Question

Prove that ${{\sec }^{4}}\theta -{{\sec }^{2}}\theta ={{\tan }^{4}}\theta +{{\tan }^{2}}\theta $.

Answer 1

Hint: Take ${{\sec }^{2}}\theta $ common from the terms in L.H.S. and use ${{\sec }^{2}}\theta =1+{{\tan }^{2}}\theta $ and simplify the expression. Hence prove that L.H.S. = R.H.S.

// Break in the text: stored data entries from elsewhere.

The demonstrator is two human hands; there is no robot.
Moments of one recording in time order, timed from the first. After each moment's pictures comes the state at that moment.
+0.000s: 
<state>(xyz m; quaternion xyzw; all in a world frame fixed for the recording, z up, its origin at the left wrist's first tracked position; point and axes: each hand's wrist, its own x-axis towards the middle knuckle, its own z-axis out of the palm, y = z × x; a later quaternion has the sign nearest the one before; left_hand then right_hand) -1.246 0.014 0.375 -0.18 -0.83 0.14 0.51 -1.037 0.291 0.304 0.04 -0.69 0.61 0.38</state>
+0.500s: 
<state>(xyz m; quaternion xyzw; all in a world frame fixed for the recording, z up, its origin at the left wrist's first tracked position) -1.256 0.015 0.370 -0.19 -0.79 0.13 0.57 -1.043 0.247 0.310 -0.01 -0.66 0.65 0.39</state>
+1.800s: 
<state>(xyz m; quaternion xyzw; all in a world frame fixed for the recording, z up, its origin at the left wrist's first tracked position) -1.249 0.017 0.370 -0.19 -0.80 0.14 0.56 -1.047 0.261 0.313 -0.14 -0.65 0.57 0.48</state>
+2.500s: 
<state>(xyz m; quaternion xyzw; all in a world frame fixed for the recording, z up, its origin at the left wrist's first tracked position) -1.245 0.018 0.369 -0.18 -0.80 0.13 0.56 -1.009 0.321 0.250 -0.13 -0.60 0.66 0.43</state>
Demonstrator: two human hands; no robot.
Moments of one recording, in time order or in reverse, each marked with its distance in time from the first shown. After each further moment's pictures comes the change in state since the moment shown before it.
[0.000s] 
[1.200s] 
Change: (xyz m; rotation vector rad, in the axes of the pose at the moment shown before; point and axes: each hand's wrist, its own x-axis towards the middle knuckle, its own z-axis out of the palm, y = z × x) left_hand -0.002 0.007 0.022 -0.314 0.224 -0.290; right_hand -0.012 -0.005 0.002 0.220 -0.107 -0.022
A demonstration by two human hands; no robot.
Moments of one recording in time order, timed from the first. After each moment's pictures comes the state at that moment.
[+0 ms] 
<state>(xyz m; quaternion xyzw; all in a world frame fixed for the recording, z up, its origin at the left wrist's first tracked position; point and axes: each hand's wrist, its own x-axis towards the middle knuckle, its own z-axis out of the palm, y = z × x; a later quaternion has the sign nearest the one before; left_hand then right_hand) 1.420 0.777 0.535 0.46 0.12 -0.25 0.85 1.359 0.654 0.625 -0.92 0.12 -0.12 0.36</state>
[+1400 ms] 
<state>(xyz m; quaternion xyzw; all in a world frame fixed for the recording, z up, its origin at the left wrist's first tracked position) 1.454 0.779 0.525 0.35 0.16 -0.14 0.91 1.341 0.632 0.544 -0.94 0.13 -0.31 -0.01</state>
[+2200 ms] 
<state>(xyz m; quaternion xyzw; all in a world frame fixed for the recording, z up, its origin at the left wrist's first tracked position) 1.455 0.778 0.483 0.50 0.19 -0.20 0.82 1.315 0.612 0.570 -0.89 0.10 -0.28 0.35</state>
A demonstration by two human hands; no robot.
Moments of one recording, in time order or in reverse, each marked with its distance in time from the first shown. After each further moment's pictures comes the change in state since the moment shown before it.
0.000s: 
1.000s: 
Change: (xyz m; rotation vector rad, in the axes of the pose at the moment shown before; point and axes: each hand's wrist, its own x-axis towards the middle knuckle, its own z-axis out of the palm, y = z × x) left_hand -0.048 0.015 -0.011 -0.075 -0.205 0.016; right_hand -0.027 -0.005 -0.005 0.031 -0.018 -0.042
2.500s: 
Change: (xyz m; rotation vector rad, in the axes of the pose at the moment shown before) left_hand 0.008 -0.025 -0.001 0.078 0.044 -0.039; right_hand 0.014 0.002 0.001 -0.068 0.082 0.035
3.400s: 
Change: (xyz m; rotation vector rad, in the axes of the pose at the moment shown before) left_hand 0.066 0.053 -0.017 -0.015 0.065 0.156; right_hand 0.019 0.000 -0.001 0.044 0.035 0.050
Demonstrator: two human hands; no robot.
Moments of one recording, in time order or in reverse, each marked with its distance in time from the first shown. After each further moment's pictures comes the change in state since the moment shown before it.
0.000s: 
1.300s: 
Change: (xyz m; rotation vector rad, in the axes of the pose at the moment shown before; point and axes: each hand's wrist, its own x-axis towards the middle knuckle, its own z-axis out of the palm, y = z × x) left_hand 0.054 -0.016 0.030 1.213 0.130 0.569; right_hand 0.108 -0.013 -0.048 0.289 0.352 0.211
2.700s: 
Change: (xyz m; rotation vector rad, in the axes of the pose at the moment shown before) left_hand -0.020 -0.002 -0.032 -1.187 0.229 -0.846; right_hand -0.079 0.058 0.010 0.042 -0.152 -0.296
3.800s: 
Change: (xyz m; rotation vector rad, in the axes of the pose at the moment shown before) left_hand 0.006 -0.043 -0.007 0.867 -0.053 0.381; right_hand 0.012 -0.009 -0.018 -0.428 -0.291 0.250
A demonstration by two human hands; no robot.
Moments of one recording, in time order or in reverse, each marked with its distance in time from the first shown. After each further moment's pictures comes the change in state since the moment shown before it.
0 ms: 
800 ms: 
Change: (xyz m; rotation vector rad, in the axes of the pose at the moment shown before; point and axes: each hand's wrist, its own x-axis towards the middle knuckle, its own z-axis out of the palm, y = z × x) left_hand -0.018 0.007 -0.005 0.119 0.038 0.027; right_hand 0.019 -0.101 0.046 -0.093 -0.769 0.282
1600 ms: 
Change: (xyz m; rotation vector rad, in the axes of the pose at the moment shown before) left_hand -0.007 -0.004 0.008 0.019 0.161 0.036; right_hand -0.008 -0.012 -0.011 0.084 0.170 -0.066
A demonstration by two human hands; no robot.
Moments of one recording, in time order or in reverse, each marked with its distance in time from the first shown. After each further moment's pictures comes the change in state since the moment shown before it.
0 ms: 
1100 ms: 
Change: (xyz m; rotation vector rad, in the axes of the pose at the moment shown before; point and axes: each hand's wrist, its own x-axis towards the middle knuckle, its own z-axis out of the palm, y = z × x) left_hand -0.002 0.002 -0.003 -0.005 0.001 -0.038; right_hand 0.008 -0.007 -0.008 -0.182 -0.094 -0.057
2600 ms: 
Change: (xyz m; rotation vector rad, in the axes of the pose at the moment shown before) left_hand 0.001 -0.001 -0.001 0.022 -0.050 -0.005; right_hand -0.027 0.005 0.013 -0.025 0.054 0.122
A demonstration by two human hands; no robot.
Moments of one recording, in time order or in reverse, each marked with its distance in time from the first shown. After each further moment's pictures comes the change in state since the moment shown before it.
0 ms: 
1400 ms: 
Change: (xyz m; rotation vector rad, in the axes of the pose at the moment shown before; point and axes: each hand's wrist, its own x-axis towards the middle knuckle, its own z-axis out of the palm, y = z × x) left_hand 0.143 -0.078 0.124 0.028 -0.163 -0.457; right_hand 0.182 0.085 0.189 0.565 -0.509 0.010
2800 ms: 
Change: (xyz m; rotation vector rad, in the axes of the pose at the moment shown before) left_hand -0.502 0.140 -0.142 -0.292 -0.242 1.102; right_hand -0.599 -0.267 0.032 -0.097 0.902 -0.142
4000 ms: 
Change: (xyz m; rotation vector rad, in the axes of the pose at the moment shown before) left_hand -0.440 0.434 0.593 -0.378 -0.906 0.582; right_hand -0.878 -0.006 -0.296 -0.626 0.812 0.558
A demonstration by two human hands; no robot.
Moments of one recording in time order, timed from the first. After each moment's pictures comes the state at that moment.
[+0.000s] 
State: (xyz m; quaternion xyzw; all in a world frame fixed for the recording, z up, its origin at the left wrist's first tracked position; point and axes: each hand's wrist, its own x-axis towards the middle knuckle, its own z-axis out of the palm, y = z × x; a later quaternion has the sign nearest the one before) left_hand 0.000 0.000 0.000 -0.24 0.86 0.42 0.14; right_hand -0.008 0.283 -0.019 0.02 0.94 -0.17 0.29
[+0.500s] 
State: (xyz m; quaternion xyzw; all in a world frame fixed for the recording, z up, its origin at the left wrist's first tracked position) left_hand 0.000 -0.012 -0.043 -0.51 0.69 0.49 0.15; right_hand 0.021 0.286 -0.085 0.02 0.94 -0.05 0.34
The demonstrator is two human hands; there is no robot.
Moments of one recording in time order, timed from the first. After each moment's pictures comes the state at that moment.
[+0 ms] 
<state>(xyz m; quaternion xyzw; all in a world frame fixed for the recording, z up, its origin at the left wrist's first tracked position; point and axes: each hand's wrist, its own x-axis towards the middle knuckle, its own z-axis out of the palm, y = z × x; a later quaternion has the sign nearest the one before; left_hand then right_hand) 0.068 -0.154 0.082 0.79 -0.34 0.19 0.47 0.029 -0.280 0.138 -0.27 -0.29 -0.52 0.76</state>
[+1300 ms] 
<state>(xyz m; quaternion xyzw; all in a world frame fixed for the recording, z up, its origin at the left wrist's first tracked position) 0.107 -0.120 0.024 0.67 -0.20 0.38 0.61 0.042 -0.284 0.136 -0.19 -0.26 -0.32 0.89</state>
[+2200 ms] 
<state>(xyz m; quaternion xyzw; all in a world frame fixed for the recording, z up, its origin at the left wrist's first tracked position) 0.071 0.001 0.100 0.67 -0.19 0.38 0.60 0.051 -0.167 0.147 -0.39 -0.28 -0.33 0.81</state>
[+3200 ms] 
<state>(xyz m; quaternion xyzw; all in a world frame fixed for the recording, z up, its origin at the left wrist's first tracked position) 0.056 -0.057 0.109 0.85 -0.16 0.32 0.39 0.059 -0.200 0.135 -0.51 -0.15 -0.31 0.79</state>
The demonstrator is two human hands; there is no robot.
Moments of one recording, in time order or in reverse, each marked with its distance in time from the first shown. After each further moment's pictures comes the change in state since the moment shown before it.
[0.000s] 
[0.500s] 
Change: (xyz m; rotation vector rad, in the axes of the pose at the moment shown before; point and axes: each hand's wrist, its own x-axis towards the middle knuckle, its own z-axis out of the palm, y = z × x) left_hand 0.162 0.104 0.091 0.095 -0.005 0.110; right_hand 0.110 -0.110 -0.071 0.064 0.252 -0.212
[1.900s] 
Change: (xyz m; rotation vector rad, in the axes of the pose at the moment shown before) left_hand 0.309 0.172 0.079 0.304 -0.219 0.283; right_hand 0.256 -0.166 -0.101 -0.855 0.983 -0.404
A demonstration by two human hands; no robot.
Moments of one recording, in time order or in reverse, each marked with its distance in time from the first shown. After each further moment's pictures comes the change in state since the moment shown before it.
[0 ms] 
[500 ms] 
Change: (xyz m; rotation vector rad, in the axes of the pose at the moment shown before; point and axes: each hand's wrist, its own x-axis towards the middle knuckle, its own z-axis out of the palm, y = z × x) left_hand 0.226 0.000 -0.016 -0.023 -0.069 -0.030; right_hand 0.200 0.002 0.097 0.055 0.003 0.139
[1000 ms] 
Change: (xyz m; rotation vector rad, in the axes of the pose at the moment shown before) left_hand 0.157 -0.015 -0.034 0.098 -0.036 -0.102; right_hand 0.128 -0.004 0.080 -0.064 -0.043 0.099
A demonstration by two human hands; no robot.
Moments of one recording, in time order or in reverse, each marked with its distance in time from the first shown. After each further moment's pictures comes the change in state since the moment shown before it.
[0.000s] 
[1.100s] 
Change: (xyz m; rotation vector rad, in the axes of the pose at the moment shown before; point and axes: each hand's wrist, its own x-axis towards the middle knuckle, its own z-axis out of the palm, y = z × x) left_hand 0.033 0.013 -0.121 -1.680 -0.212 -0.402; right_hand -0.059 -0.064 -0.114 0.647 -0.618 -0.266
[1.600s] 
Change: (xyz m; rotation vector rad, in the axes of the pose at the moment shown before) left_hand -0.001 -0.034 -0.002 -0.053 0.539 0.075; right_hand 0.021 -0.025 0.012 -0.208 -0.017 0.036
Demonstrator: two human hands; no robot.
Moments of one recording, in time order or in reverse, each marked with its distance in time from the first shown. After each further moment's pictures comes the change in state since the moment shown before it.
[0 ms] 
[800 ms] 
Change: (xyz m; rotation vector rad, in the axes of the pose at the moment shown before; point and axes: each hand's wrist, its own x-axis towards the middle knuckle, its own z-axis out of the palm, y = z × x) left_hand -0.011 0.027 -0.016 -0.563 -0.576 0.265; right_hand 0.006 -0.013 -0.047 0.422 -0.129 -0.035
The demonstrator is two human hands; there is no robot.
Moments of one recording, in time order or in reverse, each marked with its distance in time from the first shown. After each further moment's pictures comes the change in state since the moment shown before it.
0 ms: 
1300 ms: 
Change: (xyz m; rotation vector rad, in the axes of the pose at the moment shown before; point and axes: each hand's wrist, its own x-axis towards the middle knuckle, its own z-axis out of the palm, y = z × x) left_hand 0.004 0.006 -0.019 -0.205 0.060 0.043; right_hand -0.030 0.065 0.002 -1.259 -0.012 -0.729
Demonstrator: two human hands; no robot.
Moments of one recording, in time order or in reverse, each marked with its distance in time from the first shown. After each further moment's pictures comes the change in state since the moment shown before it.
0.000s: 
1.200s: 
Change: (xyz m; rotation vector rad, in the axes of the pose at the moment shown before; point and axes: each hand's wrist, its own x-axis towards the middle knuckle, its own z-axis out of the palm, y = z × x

Complete step-by-step answer:
Trigonometric ratios:
There are six trigonometric ratios defined on an angle of a right-angled triangle, viz sine, cosine, tangent, cotangent, secant and cosecant.
The sine of an angle is defined as the ratio of the opposite side to the hypotenuse.
The cosine of an angle is defined as the ratio of the adjacent side to the hypotenuse.
The tangent of an angle is defined as the ratio of the opposite side to the adjacent side.
The cotangent of an angle is defined as the ratio of the adjacent side to the opposite side.
The secant of an angle is defined as the ratio of the hypotenuse to the adjacent side.
The cosecant of an angle is defined as the ratio of the hypotenuse to the opposite side.
Pythagorean identities:
The identities ${{\sin }^{2}}\theta +{{\cos }^{2}}\theta =1,{{\sec }^{2}}\theta =1+{{\tan }^{2}}\theta $ and ${{\csc }^{2}}\theta =1+{{\cot }^{2}}\theta $ are known as Pythagorean identities as they are a direct consequence of Pythagoras’ theorem in a right-angled triangle.
We have L.H.S. $={{\sec }^{4}}\theta -{{\sec }^{2}}\theta $
We know that ${{\sec }^{2}}\theta =1+{{\tan }^{2}}\theta $.
Hence, we have
L.H.S. $={{\left( 1+{{\tan }^{2}}\theta \right)}^{2}}-\left( 1+{{\tan }^{2}}\theta \right)$
We know that ${{\left( a+b \right)}^{2}}={{a}^{2}}+2ab+{{b}^{2}}$
Using the above algebraic identity, we get
L.H.S. $=1+2{{\tan }^{2}}\theta +{{\tan }^{4}}\theta -1-{{\tan }^{2}}\theta $
Hence, we have L.H.S. $={{\tan }^{4}}\theta +{{\tan }^{2}}\theta $
Hence, we have L.H.S. = R.H.S.

Note: Alternative solution.
We have L.H.S $={{\sec }^{4}}\theta -{{\sec }^{2}}\theta $
Taking ${{\sec }^{2}}\theta $ common, we get
L.H.S $={{\sec }^{2}}\theta \left( {{\sec }^{2}}\theta -1 \right)$
Using ${{\sec }^{2}}\theta =1+{{\tan }^{2}}\theta $, we get
L.H.S $=\left( 1+{{\tan }^{2}}\theta \right)\left( {{\tan }^{2}}\theta \right)$
Using the distributive property of multiplication over addition, i.e. a(b+c) = ab+ac, we get
L.H.S $={{\tan }^{2}}\theta +{{\tan }^{4}}\theta $
Hence, we have L.H.S = R.H.S